Aim of the task —
Reproduce the data below in full. Nothing should differ from the original.

*** Opening Material provided ***

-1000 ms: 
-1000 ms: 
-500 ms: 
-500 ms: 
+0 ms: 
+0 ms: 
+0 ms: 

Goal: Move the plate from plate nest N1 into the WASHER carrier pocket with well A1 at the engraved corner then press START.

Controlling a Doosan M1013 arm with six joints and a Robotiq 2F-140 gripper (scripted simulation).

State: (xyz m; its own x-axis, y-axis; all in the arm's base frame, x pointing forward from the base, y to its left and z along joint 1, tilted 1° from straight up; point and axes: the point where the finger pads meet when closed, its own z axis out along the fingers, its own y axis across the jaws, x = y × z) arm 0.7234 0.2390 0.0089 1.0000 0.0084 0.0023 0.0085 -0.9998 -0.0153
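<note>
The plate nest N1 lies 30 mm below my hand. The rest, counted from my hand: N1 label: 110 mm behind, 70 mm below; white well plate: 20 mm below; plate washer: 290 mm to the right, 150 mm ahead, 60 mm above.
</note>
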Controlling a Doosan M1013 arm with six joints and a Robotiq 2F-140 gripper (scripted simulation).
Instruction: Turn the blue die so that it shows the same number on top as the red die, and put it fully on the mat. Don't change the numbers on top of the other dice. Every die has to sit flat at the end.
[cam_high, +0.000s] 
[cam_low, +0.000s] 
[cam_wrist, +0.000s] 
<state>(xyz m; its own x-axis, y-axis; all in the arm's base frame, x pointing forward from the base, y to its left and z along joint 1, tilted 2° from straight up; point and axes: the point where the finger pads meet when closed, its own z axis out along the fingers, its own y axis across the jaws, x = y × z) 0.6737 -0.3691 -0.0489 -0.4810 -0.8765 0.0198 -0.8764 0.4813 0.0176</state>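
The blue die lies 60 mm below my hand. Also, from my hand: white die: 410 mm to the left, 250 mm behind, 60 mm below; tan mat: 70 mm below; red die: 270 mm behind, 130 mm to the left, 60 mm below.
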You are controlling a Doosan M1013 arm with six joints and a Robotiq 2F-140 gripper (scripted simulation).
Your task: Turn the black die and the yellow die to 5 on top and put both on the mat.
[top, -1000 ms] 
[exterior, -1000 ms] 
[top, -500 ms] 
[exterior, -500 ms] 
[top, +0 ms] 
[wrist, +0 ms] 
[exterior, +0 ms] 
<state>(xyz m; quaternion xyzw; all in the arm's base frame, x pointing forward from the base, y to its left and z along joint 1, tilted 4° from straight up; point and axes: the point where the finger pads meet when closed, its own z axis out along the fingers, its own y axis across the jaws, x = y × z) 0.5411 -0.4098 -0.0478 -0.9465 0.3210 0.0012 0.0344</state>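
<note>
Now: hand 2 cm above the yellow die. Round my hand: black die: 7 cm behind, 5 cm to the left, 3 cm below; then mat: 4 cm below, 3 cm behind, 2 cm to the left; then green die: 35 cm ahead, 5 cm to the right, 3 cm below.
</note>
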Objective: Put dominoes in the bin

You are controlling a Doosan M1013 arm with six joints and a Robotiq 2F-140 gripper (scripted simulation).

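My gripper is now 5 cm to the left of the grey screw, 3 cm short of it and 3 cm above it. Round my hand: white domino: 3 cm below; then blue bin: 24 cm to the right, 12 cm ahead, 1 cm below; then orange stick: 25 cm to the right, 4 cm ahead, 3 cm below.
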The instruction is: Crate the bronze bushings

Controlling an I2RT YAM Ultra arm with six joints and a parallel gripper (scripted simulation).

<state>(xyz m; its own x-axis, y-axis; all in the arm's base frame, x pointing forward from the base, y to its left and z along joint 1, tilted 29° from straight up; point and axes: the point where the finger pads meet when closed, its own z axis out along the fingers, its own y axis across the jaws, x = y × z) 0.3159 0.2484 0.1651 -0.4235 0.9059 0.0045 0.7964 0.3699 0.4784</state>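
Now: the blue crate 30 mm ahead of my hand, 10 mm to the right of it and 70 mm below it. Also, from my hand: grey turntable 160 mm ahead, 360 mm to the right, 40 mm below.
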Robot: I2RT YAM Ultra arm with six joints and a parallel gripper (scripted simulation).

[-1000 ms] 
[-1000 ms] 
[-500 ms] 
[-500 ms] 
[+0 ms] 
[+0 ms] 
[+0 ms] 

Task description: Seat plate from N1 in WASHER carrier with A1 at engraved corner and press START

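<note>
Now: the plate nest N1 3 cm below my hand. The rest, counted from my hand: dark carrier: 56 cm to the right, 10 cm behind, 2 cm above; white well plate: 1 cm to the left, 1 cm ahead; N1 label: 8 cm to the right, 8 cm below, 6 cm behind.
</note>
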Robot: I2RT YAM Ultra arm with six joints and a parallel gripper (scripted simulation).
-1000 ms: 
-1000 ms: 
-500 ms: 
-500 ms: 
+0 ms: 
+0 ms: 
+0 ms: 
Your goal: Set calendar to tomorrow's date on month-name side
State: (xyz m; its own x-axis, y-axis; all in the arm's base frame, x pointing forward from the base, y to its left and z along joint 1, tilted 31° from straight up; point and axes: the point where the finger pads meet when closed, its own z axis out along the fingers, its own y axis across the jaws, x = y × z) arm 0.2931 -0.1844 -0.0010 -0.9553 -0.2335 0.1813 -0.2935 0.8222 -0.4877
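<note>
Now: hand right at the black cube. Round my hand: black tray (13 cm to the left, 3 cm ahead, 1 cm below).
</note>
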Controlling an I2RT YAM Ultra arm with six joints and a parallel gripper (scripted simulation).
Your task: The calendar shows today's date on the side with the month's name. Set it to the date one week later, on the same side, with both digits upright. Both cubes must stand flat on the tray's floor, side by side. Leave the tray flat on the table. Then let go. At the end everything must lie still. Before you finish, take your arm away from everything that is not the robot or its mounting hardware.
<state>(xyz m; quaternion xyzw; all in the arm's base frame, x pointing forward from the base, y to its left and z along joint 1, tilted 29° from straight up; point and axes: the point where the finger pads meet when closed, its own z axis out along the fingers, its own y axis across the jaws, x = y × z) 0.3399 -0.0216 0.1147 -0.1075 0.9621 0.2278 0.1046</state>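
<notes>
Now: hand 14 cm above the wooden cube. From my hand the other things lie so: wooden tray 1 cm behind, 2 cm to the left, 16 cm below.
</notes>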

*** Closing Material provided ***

Written answer —
-1000 ms: 
-1000 ms: 
-500 ms: 
-500 ms: 
+0 ms: 
+0 ms: 
+0 ms: 

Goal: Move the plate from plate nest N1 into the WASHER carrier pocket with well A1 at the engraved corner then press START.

Controlling a Doosan M1013 arm with six joints and a Robotiq 2F-140 gripper (scripted simulation).

State: (xyz m; its own x-axis, y-axis; all in the arm's base frame, x pointing forward from the base, y to its left and z along joint 1, tilted 1° from straight up; point and axes: the point where the finger pads meet when closed, its own z axis out along the fingers, its own y axis across the jaws, x = y × z) arm 0.7234 0.2390 0.0089 1.0000 0.0084 0.0023 0.0085 -0.9998 -0.0153
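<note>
The plate nest N1 lies 30 mm below my hand. The rest, counted from my hand: N1 label: 110 mm behind, 70 mm below; white well plate: 20 mm below; plate washer: 290 mm to the right, 150 mm ahead, 60 mm above.
</note>
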Controlling a Doosan M1013 arm with six joints and a Robotiq 2F-140 gripper (scripted simulation).
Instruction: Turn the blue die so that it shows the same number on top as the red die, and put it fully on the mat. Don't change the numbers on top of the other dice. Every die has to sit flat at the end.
[cam_high, +0.000s] 
[cam_low, +0.000s] 
[cam_wrist, +0.000s] 
<state>(xyz m; its own x-axis, y-axis; all in the arm's base frame, x pointing forward from the base, y to its left and z along joint 1, tilted 2° from straight up; point and axes: the point where the finger pads meet when closed, its own z axis out along the fingers, its own y axis across the jaws, x = y × z) 0.6737 -0.3691 -0.0489 -0.4810 -0.8765 0.0198 -0.8764 0.4813 0.0176</state>
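The blue die lies 60 mm below my hand. Also, from my hand: white die: 410 mm to the left, 250 mm behind, 60 mm below; tan mat: 70 mm below; red die: 270 mm behind, 130 mm to the left, 60 mm below.
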You are controlling a Doosan M1013 arm with six joints and a Robotiq 2F-140 gripper (scripted simulation).
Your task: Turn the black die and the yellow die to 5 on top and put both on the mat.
[top, -1000 ms] 
[exterior, -1000 ms] 
[top, -500 ms] 
[exterior, -500 ms] 
[top, +0 ms] 
[wrist, +0 ms] 
[exterior, +0 ms] 
<state>(xyz m; quaternion xyzw; all in the arm's base frame, x pointing forward from the base, y to its left and z along joint 1, tilted 4° from straight up; point and axes: the point where the finger pads meet when closed, its own z axis out along the fingers, its own y axis across the jaws, x = y × z) 0.5411 -0.4098 -0.0478 -0.9465 0.3210 0.0012 0.0344</state>
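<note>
Now: hand 2 cm above the yellow die. Round my hand: black die: 7 cm behind, 5 cm to the left, 3 cm below; then mat: 4 cm below, 3 cm behind, 2 cm to the left; then green die: 35 cm ahead, 5 cm to the right, 3 cm below.
</note>
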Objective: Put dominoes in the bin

You are controlling a Doosan M1013 arm with six joints and a Robotiq 2F-140 gripper (scripted simulation).

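My gripper is now 5 cm to the left of the grey screw, 3 cm short of it and 3 cm above it. Round my hand: white domino: 3 cm below; then blue bin: 24 cm to the right, 12 cm ahead, 1 cm below; then orange stick: 25 cm to the right, 4 cm ahead, 3 cm below.
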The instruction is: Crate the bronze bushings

Controlling an I2RT YAM Ultra arm with six joints and a parallel gripper (scripted simulation).

<state>(xyz m; its own x-axis, y-axis; all in the arm's base frame, x pointing forward from the base, y to its left and z along joint 1, tilted 29° from straight up; point and axes: the point where the finger pads meet when closed, its own z axis out along the fingers, its own y axis across the jaws, x = y × z) 0.3159 0.2484 0.1651 -0.4235 0.9059 0.0045 0.7964 0.3699 0.4784</state>
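Now: the blue crate 30 mm ahead of my hand, 10 mm to the right of it and 70 mm below it. Also, from my hand: grey turntable 160 mm ahead, 360 mm to the right, 40 mm below.
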Robot: I2RT YAM Ultra arm with six joints and a parallel gripper (scripted simulation).

[-1000 ms] 
[-1000 ms] 
[-500 ms] 
[-500 ms] 
[+0 ms] 
[+0 ms] 
[+0 ms] 

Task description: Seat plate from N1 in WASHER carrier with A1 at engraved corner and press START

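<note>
Now: the plate nest N1 3 cm below my hand. The rest, counted from my hand: dark carrier: 56 cm to the right, 10 cm behind, 2 cm above; white well plate: 1 cm to the left, 1 cm ahead; N1 label: 8 cm to the right, 8 cm below, 6 cm behind.
</note>
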Robot: I2RT YAM Ultra arm with six joints and a parallel gripper (scripted simulation).
-1000 ms: 
-1000 ms: 
-500 ms: 
-500 ms: 
+0 ms: 
+0 ms: 
+0 ms: 
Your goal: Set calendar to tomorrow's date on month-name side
State: (xyz m; its own x-axis, y-axis; all in the arm's base frame, x pointing forward from the base, y to its left and z along joint 1, tilted 31° from straight up; point and axes: the point where the finger pads meet when closed, its own z axis out along the fingers, its own y axis across the jaws, x = y × z) arm 0.2931 -0.1844 -0.0010 -0.9553 -0.2335 0.1813 -0.2935 0.8222 -0.4877
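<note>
Now: hand right at the black cube. Round my hand: black tray (13 cm to the left, 3 cm ahead, 1 cm below).
</note>
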Controlling an I2RT YAM Ultra arm with six joints and a parallel gripper (scripted simulation).
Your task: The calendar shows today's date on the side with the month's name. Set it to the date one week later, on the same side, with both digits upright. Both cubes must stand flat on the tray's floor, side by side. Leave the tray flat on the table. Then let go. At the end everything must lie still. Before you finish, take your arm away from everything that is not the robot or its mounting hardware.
<state>(xyz m; quaternion xyzw; all in the arm's base frame, x pointing forward from the base, y to its left and z along joint 1, tilted 29° from straight up; point and axes: the point where the finger pads meet when closed, its own z axis out along the fingers, its own y axis across the jaws, x = y × z) 0.3399 -0.0216 0.1147 -0.1075 0.9621 0.2278 0.1046</state>
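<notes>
Now: hand 14 cm above the wooden cube. From my hand the other things lie so: wooden tray 1 cm behind, 2 cm to the left, 16 cm below.
</notes>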

No further output is needed for the exercise.